• **BRIEF**
Everything from the first line of the material to the line containing "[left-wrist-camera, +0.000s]", inclusive, must be given again exactly; no pictures, and nothing past that line.

• **DATA**
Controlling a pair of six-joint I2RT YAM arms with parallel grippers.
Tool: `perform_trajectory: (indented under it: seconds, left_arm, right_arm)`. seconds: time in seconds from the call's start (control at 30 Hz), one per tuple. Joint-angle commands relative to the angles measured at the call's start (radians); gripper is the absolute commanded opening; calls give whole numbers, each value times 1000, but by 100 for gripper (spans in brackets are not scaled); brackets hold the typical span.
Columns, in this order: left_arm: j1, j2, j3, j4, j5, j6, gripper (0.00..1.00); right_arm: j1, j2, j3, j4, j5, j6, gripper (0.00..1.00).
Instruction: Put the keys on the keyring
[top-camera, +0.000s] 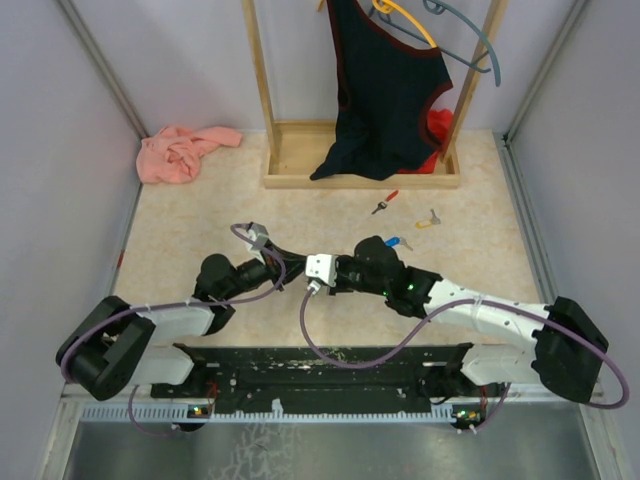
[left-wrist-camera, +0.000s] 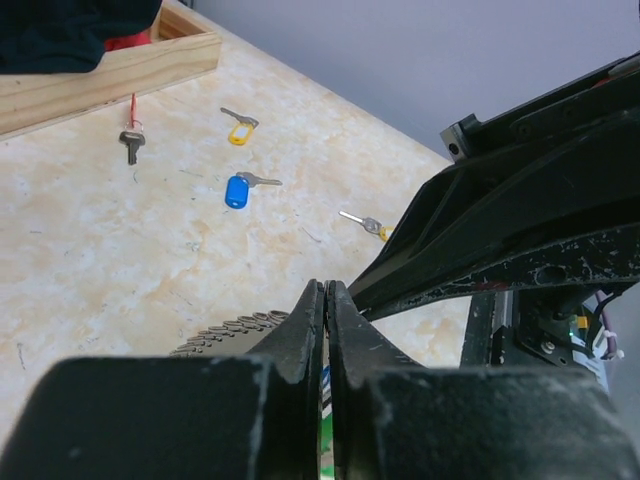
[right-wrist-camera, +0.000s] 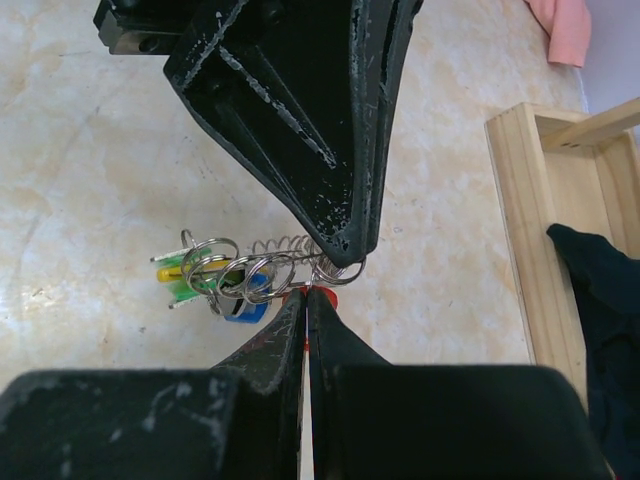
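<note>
The keyring (right-wrist-camera: 255, 262), a silver coil with loops and green, yellow and blue tags, hangs from my left gripper (right-wrist-camera: 340, 252), which is shut on its right end. Its ridged part (left-wrist-camera: 235, 328) shows beside the left gripper (left-wrist-camera: 327, 287). My right gripper (right-wrist-camera: 305, 293) is shut right below that end, with a red key head (right-wrist-camera: 328, 296) peeking out at its tips. Both grippers meet mid-table, left gripper (top-camera: 288, 268) and right gripper (top-camera: 300, 280). On the table lie loose keys: a red-tagged key (left-wrist-camera: 131, 142), a yellow key (left-wrist-camera: 238, 131), a blue key (left-wrist-camera: 238, 190) and a small key (left-wrist-camera: 364, 223).
A wooden rack (top-camera: 360, 178) with a dark garment (top-camera: 385, 90) stands at the back. A pink cloth (top-camera: 180, 152) lies at the back left. The loose keys lie between the rack and the grippers, among them the red-tagged key (top-camera: 385, 202), the yellow key (top-camera: 428, 219) and the blue key (top-camera: 397, 243).
</note>
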Motion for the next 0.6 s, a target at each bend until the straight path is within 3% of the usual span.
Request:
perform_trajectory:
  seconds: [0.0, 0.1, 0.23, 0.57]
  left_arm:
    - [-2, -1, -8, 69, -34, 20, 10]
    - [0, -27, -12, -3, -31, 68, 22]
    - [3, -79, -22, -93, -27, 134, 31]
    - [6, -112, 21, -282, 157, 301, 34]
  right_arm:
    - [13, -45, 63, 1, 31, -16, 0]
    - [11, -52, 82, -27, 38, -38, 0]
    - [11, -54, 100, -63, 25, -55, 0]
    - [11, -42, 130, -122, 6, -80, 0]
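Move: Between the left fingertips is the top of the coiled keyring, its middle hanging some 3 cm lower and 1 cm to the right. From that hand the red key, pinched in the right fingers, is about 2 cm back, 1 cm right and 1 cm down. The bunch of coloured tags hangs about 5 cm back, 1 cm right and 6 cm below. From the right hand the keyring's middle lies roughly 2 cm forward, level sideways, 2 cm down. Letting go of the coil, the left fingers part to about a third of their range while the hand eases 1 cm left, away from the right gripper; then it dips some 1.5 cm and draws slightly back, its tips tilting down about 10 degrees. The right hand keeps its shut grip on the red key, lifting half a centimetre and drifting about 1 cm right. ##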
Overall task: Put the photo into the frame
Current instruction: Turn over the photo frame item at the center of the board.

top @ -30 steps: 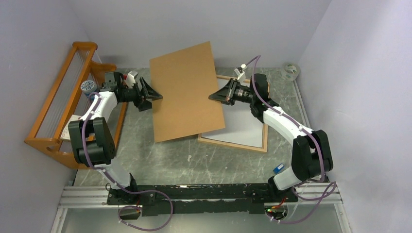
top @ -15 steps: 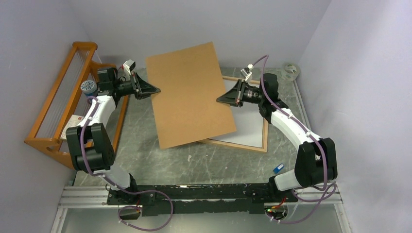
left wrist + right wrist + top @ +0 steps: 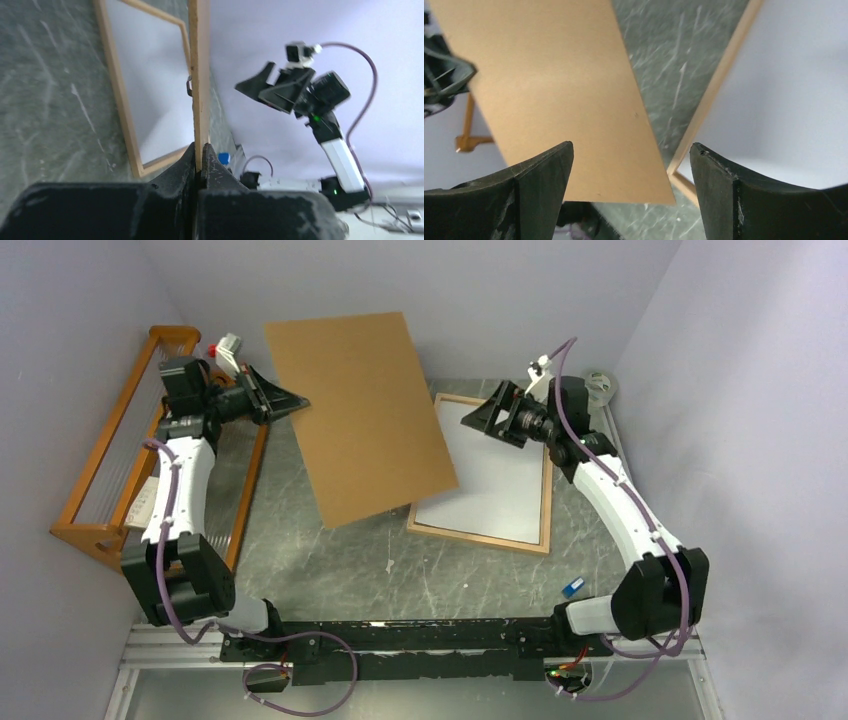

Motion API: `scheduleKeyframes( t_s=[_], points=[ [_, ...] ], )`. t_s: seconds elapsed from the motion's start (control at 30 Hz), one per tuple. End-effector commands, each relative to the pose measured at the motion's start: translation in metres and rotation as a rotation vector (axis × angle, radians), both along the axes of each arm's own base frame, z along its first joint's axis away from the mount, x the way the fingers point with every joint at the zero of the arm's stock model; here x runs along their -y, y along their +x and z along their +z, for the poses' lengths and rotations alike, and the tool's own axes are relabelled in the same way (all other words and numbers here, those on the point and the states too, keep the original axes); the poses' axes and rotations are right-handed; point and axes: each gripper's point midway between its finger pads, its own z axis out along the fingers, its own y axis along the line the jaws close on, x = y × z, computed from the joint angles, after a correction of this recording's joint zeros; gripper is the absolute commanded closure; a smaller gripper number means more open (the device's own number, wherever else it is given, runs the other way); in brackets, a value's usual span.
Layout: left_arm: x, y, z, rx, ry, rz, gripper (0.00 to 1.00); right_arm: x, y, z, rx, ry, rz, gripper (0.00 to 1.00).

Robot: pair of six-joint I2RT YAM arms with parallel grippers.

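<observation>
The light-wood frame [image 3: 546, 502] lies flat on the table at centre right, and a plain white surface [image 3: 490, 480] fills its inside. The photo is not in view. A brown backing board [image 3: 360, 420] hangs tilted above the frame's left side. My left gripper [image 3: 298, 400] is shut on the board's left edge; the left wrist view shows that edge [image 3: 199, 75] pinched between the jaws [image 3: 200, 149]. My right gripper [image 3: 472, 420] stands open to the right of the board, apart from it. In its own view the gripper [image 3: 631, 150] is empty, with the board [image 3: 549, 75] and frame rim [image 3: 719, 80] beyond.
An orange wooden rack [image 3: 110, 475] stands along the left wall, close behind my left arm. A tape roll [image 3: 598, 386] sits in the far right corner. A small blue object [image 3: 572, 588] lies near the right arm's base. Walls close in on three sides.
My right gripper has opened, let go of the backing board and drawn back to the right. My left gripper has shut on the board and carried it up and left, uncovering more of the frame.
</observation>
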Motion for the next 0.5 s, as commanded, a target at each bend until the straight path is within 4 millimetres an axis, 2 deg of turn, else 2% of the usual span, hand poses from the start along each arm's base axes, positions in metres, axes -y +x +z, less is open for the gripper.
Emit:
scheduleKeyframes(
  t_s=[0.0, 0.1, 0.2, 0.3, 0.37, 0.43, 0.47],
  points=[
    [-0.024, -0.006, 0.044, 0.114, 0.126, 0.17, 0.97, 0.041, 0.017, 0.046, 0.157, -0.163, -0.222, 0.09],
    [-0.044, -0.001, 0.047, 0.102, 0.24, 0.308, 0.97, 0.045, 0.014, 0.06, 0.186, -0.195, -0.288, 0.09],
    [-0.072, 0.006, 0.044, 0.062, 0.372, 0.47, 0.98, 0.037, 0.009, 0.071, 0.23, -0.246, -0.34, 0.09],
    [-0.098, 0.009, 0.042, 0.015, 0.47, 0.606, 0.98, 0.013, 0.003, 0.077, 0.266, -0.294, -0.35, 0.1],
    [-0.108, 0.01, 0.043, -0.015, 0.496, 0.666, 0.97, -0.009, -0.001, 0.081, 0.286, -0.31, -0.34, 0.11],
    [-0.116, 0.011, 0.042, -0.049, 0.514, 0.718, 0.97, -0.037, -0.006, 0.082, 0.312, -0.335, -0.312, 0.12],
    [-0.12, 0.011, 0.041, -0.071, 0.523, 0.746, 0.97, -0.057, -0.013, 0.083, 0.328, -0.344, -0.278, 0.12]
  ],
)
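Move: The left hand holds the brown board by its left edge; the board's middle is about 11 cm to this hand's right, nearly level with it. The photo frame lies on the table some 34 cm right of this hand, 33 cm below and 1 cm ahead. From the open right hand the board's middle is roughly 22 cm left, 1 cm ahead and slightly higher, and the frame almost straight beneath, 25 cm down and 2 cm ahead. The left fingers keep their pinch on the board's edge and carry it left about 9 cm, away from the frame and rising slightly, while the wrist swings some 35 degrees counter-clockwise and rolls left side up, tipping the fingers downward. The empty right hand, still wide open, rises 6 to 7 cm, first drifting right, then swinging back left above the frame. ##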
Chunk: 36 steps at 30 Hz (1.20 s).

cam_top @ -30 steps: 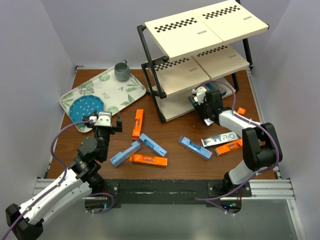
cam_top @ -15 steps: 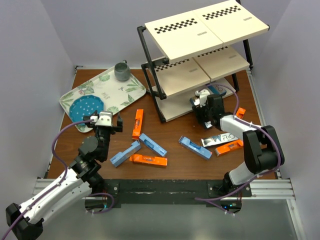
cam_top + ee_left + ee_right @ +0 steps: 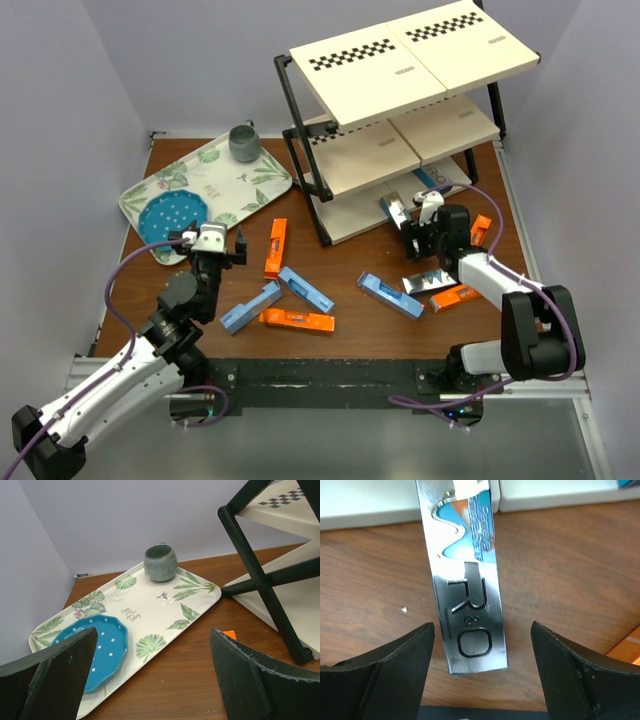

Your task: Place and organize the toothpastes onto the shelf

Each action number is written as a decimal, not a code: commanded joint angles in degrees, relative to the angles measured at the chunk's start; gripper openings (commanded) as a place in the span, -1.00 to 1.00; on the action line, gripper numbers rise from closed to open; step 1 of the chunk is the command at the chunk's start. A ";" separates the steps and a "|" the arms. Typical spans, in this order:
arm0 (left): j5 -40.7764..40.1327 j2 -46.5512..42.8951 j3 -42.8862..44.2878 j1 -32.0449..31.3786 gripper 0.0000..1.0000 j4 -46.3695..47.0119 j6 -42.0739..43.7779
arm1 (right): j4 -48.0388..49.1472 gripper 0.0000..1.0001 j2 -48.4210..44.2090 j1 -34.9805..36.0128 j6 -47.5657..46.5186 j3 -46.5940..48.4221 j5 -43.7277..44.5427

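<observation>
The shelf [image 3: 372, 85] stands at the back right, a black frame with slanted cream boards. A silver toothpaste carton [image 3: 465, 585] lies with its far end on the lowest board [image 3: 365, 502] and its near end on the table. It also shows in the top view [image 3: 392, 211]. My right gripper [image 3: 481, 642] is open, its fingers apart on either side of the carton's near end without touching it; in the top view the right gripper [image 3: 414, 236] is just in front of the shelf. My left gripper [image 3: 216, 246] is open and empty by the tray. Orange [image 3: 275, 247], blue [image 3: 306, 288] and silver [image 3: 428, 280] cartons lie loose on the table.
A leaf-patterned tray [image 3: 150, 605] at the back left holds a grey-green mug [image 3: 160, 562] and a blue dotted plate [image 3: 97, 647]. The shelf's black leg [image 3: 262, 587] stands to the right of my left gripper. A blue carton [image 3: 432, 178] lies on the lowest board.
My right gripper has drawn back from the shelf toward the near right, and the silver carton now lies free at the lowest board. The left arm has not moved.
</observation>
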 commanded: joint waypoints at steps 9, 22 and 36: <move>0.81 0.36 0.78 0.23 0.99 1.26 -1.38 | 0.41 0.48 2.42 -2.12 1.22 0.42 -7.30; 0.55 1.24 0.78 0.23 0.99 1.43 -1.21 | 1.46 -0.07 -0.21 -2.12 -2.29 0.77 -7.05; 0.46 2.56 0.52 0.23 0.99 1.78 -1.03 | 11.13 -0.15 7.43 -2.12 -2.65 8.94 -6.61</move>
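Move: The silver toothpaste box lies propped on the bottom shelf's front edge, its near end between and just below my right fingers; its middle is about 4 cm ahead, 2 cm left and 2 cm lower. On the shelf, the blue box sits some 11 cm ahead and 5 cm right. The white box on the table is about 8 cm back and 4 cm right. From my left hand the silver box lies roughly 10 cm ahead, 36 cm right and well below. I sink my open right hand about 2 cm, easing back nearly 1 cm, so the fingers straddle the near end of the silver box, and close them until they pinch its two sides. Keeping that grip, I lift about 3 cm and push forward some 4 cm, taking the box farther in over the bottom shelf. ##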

• **RESPONSE TO THIS TASK**
Controlling a pair of six-joint I2RT YAM arms with parallel grippers.
Tool: `perform_trajectory: (indented under it: seconds, left_arm, right_arm)`. seconds: time in seconds from the call's start (control at 30 Hz), one per tuple. Joint-angle commands relative to the angles measured at the call's start (radians); gripper is the absolute commanded opening; calls give whole numbers, each value times 1000, but by 100 for gripper (spans in brackets are not scaled); brackets hold the typical span.
Columns, in this order: left_arm: j1, j2, j3, j4, j5, j6, gripper (0.00..1.00); right_arm: j1, j2, j3, j4, j5, j6, gripper (0.00..1.00).
Instruction: Put the keys on the keyring
[top-camera, +0.000s] 
[left-wrist-camera, +0.000s] 

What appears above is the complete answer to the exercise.